Tamarack continues to be active in the play with 12 wells rig released out of a planned 16 well first quarter $18 million program. Of the 12 wells rig released, three wells have produced oil for more than 30 days and exhibited stabilized average IP30 rates of approximately 200 bbl/d, which is approximately 36% higher than Tamarack’s Nipisi internal type 1 curve of 147 bbl/d (see the Company’s investor presentation for additional details). The Company plans to keep one rig active through Q2, ramping back up to two rigs in Q3, directing $53–$55 million in capital for 2021; with $45–$47 million allocated to drilling activity and $8 million on gas conservation and infrastructure initiatives. This investment is forecast to grow production in the Clearwater to 4,500 to 5,500 boe/d1 in the fourth quarter of 2021, representing 150% growth from the 2,000 boe/d acquired in December of 2020.

2020 Reserve Highlights

  • Recognized significant contribution from Tamarack’s Veteran waterflood program in 2020, with the Company’s reserves for the waterflood program increasing by 294% on a PDP basis to 3.2 MMboe, 27% on TP to 6 MMboe, and 27% on TPP to 12.4 MMboe relative to 2019. These increases also illustrate the positive impact of the waterflood on our corporate decline rate, which is estimated to be in the 22 to 24% range (exit to exit) in 2021 while also serving to enhance the Company’s overall sustainability.
  • Relative to year-end 2019, Tamarack increased PDP reserves 18% to 40.5 MMboe, TP reserves 10% to 64 MMboe and TPP reserves 9% to 111 MMboe in 2020. These growth rates are consistent on a weighted average per share basis.
  • Replaced 176% of total 2020 production on a PDP basis, 174% on a TP basis and 219% on a TPP basis. PDP reserves represent 63% and 36% of TP and TPP reserves, respectively.
  • Relative to year-end 2019, reported 16% lower PDP FD&A costs of $14.02/boe with a 1.3x recycle ratio (see “Oil and Gas Metrics”), 48% lower TP FD&A costs of $9.73/boe with a 1.8x recycle ratio, and 68% lower TPP FD&A costs of $6.90/boe with a 2.6x recycle ratio, all based on the 2020 average operating field netback of $17.86/boe, including hedges.

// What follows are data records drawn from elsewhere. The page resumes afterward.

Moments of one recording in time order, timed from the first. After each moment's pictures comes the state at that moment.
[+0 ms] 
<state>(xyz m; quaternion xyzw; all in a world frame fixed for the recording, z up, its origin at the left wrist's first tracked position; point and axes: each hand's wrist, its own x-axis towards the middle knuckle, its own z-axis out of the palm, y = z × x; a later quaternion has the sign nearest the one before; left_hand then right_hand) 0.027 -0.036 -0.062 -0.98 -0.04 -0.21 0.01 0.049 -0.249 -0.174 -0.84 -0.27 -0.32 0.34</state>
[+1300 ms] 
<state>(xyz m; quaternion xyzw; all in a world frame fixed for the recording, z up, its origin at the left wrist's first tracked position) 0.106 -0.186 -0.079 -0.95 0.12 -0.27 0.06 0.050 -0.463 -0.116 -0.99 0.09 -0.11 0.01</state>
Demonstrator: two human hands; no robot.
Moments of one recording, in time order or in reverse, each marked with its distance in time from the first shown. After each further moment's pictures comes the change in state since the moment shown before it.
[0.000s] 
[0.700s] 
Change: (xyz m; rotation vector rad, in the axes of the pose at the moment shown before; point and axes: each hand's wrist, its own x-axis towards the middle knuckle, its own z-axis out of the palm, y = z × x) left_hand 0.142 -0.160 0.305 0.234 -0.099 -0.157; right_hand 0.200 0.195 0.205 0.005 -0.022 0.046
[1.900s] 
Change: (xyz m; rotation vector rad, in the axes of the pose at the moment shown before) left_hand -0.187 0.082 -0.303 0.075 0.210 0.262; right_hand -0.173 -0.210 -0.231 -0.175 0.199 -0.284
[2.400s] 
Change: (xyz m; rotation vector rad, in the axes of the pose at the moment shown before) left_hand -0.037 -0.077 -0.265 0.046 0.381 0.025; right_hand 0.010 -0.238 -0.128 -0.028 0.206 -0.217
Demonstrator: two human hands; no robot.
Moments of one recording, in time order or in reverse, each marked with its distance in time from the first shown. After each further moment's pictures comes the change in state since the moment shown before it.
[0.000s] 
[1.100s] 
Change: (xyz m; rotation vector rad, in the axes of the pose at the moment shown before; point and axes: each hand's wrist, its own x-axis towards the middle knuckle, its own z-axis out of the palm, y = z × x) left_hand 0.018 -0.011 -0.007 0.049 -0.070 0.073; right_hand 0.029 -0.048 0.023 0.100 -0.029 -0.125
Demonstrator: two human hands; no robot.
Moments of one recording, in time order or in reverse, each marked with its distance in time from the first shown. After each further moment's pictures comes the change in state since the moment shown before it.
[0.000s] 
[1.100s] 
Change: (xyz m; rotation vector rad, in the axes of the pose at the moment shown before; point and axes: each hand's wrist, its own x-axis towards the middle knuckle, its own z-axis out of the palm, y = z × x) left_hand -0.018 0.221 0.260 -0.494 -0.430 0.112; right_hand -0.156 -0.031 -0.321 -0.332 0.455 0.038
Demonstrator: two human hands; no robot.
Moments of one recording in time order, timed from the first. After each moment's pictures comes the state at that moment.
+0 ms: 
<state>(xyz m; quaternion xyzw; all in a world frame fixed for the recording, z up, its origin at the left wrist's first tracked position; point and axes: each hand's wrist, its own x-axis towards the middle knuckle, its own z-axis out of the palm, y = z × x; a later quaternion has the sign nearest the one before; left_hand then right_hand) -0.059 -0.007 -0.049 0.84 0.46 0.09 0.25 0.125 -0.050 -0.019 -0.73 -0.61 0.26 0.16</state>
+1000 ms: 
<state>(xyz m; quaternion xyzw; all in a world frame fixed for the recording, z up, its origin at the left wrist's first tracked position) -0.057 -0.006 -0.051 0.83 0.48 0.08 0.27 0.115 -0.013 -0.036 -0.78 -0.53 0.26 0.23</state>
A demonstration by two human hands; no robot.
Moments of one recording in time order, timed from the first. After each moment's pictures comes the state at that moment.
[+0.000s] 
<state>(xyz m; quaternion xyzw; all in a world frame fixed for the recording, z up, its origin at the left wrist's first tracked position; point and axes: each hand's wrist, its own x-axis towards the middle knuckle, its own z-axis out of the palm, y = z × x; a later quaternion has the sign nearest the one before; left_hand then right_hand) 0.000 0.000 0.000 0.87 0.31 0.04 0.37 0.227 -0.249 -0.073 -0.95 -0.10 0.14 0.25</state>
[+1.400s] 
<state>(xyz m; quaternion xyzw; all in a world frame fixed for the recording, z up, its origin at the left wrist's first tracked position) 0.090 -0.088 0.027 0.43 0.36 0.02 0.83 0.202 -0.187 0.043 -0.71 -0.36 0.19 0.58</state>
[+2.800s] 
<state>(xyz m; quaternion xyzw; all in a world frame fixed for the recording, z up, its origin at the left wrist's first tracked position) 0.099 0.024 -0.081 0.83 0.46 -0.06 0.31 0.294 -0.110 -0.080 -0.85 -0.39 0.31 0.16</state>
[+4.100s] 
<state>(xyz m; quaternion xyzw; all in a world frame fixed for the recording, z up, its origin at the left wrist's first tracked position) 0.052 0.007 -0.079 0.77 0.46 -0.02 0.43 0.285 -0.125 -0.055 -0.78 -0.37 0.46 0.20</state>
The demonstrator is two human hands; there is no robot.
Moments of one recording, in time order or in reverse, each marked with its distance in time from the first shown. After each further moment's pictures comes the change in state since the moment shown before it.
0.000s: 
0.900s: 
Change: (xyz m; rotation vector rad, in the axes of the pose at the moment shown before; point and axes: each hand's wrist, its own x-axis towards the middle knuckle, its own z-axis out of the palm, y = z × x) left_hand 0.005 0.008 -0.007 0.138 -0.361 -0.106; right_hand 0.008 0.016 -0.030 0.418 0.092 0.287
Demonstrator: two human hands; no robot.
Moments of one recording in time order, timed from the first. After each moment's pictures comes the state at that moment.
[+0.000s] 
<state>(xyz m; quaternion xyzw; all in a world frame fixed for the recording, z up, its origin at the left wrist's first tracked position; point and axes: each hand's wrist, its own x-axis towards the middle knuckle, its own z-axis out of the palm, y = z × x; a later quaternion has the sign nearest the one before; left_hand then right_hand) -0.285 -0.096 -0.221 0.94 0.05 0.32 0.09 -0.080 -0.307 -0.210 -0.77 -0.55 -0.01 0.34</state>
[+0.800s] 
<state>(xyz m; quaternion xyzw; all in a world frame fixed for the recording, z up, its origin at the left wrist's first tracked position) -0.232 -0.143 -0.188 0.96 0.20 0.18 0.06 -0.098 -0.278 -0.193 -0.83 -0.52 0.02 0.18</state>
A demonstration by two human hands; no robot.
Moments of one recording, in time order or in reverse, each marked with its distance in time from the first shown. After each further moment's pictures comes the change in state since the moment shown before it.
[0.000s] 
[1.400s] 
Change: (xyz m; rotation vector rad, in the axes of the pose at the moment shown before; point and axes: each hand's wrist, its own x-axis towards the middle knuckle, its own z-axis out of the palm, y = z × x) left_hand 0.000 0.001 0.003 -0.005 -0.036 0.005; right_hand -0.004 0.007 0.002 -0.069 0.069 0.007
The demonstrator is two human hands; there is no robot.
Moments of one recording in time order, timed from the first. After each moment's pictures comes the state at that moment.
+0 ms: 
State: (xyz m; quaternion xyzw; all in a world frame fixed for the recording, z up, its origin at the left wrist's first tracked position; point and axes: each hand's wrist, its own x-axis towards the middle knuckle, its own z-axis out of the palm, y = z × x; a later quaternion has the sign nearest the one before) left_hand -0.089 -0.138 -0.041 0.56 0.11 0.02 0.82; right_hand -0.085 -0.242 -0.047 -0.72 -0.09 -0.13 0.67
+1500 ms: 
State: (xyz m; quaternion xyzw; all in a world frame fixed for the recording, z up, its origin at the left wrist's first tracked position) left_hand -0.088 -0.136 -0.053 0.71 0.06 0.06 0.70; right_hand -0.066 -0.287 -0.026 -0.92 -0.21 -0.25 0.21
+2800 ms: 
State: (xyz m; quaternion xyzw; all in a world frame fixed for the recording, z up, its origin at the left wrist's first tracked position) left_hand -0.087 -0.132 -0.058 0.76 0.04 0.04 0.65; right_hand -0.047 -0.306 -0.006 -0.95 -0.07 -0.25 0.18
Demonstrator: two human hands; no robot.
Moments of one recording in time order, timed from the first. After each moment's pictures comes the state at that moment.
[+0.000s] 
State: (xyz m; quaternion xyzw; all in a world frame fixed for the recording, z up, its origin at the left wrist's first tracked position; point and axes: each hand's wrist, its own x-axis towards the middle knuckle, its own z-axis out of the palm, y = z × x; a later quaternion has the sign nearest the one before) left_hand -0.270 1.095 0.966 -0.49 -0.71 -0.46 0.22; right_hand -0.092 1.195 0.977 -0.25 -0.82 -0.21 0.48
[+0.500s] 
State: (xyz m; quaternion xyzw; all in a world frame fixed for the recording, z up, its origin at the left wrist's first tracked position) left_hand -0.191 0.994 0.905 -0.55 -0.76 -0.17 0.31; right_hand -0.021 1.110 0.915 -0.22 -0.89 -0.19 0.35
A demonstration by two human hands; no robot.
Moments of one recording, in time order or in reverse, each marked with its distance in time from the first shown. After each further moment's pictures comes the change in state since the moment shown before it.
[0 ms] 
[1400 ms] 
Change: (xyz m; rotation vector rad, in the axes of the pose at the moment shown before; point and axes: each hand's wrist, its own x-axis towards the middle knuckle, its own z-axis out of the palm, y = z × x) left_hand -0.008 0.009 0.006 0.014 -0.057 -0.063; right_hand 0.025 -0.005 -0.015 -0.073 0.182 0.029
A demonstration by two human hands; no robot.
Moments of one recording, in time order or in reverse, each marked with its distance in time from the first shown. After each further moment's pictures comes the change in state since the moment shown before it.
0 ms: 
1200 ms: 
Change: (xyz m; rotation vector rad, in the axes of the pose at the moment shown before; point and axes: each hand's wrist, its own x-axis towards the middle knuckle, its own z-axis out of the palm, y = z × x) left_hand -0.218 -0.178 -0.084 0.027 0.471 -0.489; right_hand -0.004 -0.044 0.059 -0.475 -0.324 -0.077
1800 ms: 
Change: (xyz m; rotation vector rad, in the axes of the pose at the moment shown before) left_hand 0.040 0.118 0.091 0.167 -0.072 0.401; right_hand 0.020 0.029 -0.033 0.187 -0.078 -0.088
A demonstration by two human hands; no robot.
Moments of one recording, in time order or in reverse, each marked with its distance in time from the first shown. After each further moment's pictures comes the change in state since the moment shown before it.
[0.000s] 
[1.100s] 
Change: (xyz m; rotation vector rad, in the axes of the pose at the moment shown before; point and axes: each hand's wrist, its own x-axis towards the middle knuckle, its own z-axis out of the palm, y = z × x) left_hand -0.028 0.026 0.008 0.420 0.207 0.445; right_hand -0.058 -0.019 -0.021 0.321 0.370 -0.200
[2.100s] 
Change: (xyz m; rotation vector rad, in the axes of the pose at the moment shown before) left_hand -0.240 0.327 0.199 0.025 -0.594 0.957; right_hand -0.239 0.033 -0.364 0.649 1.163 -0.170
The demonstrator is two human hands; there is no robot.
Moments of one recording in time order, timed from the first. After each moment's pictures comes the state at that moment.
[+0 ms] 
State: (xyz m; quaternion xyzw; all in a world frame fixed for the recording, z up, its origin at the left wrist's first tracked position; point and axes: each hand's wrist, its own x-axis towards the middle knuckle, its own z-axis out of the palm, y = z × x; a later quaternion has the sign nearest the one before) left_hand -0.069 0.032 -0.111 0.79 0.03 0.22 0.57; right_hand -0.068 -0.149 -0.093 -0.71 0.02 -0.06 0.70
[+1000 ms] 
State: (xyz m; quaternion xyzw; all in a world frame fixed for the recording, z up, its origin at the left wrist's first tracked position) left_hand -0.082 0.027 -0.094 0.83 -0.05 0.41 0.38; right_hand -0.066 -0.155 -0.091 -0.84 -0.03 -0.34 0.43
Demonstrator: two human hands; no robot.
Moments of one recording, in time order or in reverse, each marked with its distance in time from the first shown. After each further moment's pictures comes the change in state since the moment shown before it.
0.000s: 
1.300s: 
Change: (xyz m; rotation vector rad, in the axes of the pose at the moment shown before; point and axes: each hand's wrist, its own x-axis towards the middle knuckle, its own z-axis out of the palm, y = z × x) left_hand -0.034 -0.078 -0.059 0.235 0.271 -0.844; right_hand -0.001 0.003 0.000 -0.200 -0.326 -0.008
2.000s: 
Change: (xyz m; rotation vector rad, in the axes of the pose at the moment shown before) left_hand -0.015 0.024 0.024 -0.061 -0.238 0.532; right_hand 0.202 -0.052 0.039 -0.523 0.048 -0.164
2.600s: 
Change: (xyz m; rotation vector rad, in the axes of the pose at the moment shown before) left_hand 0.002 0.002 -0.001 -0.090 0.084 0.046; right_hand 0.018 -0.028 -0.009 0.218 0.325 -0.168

  • Before-tax net present value (“NPV”) of reserves, discounted at 10%, was $426 million on a PDP basis, $660 million on a TP basis and $1.2 billion on a TPP basis evaluated on three independent reserve evaluators average forecast pricing and foreign exchange rates as at January 2021.
  • Achieved an increase in year-over-year reserve life index (“RLI”) (see “Oil and Gas Metrics”) across all reserve categories totaling 13.8 years on TPP, 7.9 years on TP and 5 years on PDP, based on 2020 average production of 22,027 boe/d.